**What you need to do:** The required output is all lines below that contain the word "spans".

**Task input:**

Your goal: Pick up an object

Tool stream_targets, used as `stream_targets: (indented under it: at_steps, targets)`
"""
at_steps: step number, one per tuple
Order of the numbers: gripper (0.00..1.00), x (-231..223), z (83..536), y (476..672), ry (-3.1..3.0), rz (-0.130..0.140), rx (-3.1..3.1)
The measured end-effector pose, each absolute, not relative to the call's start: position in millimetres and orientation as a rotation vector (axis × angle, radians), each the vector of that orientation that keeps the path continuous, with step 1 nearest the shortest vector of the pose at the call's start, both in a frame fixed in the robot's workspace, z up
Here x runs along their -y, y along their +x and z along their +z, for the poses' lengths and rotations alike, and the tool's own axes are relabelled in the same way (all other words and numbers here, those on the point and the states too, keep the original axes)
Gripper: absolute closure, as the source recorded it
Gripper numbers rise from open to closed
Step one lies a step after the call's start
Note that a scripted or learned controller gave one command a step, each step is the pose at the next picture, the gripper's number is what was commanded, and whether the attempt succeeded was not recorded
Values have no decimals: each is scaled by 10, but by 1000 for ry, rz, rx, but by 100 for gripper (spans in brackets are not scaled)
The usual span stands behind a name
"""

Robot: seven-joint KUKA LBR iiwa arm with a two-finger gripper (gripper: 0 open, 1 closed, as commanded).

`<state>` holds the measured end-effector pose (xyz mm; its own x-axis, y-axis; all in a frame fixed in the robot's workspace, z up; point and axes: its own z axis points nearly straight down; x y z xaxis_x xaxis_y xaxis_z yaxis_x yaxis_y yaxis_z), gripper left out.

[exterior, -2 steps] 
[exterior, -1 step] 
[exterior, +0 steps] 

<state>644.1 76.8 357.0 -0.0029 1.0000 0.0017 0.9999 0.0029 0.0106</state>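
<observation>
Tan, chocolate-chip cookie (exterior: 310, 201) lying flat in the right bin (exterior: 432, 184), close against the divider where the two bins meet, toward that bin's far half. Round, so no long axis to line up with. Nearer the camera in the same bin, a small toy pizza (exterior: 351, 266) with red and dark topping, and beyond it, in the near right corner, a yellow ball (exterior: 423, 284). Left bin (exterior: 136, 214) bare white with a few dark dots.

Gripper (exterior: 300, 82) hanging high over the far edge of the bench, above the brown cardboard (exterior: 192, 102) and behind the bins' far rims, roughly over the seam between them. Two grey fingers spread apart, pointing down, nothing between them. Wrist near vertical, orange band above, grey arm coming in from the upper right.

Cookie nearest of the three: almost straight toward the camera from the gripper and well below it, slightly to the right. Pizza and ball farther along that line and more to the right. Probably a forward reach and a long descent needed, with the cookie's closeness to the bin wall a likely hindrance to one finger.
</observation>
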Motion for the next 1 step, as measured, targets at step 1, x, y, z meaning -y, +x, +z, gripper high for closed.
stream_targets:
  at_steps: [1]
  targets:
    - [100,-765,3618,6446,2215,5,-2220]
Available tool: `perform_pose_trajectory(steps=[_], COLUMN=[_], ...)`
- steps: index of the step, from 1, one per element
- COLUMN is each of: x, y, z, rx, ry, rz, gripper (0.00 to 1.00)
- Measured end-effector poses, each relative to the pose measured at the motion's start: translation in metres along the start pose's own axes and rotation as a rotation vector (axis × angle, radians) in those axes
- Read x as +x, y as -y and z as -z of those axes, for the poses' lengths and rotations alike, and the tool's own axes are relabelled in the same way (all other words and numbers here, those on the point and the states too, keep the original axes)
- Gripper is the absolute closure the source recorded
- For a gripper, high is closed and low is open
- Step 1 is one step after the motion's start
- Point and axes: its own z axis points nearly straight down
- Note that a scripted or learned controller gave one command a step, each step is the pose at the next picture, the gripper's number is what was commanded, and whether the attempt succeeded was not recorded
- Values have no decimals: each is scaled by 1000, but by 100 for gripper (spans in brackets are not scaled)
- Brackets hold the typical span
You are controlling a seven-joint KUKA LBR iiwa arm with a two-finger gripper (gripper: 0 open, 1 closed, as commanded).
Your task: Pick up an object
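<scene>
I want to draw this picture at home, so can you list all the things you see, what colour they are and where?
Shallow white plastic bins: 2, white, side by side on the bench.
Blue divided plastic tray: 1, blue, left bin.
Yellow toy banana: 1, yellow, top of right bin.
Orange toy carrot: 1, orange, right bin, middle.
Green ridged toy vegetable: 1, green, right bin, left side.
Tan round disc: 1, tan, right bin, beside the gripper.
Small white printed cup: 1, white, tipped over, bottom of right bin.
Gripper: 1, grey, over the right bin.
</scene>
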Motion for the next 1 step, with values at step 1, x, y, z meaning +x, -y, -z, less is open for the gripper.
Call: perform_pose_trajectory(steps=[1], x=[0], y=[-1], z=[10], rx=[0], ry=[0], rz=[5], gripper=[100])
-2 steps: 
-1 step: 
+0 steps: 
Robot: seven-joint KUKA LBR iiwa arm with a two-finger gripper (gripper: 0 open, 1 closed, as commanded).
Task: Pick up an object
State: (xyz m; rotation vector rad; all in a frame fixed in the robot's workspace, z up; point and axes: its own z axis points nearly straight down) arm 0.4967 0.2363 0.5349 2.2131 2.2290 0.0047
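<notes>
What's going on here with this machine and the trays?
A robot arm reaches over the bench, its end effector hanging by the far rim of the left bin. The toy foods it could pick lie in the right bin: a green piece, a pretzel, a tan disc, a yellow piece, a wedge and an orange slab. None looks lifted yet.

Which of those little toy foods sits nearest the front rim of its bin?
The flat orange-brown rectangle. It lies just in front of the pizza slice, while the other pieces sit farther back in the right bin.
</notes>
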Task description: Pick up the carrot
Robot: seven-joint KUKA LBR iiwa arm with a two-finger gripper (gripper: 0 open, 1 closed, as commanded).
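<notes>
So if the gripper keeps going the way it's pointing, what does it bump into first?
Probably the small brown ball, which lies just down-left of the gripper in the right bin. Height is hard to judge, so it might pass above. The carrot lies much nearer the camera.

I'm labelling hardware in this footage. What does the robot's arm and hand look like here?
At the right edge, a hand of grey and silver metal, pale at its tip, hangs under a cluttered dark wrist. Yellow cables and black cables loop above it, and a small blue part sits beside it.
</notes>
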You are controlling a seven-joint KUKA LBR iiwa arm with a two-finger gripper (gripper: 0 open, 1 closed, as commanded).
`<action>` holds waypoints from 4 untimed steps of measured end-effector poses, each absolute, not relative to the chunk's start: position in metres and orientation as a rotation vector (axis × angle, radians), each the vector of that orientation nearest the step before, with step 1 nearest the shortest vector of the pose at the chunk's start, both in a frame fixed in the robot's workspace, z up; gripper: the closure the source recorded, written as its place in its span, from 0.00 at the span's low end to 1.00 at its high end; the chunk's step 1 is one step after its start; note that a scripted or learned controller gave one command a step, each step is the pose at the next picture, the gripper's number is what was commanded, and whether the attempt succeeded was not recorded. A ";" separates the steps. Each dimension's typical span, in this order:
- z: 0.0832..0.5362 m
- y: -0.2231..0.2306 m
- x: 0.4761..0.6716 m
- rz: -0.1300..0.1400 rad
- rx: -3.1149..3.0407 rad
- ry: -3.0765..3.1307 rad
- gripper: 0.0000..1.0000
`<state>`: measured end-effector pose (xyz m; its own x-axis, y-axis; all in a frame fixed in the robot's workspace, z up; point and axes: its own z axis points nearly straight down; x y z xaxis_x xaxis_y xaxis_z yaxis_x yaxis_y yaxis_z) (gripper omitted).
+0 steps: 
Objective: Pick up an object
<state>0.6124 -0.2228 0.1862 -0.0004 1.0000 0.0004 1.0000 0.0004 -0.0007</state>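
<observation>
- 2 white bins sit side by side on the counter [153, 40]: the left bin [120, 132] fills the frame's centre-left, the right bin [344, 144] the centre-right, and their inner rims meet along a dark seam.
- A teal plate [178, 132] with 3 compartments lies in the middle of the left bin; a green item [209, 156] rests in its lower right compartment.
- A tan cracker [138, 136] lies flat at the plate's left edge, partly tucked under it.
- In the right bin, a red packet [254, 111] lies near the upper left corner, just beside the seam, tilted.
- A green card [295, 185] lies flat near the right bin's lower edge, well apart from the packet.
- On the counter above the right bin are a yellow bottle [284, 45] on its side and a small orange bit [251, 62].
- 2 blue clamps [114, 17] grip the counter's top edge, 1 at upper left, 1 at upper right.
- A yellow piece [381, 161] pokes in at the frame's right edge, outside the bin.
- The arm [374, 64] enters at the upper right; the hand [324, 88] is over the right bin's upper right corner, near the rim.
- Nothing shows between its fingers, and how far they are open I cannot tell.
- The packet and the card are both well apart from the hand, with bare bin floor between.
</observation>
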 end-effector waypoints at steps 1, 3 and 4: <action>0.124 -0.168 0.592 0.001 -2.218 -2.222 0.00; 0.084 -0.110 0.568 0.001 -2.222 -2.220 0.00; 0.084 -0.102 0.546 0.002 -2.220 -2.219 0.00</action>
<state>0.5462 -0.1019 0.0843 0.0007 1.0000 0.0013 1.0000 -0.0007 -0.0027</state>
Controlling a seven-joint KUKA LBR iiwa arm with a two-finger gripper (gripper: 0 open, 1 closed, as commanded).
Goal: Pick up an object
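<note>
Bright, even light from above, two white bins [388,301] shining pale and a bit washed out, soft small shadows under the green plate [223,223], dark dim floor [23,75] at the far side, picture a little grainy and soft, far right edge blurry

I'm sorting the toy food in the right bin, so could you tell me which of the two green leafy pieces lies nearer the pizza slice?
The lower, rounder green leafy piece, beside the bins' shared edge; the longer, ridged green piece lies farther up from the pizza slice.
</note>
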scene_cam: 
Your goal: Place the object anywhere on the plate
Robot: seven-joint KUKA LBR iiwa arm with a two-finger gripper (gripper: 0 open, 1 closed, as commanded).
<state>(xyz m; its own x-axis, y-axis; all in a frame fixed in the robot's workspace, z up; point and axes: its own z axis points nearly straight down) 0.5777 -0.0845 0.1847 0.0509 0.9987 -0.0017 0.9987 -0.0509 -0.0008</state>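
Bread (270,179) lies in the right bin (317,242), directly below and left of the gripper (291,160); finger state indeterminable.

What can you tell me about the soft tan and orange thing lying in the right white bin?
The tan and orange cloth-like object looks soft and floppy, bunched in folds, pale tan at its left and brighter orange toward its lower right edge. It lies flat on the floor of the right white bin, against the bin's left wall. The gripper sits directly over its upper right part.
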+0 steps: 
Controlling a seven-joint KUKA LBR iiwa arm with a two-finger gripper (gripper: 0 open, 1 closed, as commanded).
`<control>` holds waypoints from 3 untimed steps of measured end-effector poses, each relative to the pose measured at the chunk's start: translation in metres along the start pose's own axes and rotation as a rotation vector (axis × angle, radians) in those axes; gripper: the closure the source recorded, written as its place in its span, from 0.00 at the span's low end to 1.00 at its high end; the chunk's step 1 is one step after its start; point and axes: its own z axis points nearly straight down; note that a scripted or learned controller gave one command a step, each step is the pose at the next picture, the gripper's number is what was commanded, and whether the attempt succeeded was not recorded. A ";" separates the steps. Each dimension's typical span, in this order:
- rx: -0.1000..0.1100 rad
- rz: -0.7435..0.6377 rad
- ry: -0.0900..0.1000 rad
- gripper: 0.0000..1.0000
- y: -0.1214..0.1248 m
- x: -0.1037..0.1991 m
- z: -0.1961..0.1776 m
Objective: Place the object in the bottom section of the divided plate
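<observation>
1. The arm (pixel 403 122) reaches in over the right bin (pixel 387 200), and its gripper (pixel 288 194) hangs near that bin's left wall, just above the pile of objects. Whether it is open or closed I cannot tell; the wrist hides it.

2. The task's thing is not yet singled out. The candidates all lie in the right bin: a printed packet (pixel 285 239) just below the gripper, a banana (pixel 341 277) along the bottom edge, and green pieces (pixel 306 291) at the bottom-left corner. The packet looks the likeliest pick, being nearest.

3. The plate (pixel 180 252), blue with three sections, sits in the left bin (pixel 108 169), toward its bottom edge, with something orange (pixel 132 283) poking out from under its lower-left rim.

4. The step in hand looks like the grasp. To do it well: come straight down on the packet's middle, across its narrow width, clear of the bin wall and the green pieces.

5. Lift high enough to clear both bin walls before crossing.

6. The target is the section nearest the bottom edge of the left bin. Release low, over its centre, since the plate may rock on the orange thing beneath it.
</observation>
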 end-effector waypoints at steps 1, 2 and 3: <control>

**Written response:**
Values have no decimals: each is scaled by 10, but by 1000 for ry, rz, rx, but by 100 for gripper (spans in brackets are not scaled)
- Values have no decimals: each is scaled by 1000, but by 100 for gripper (spans in brackets are not scaled)

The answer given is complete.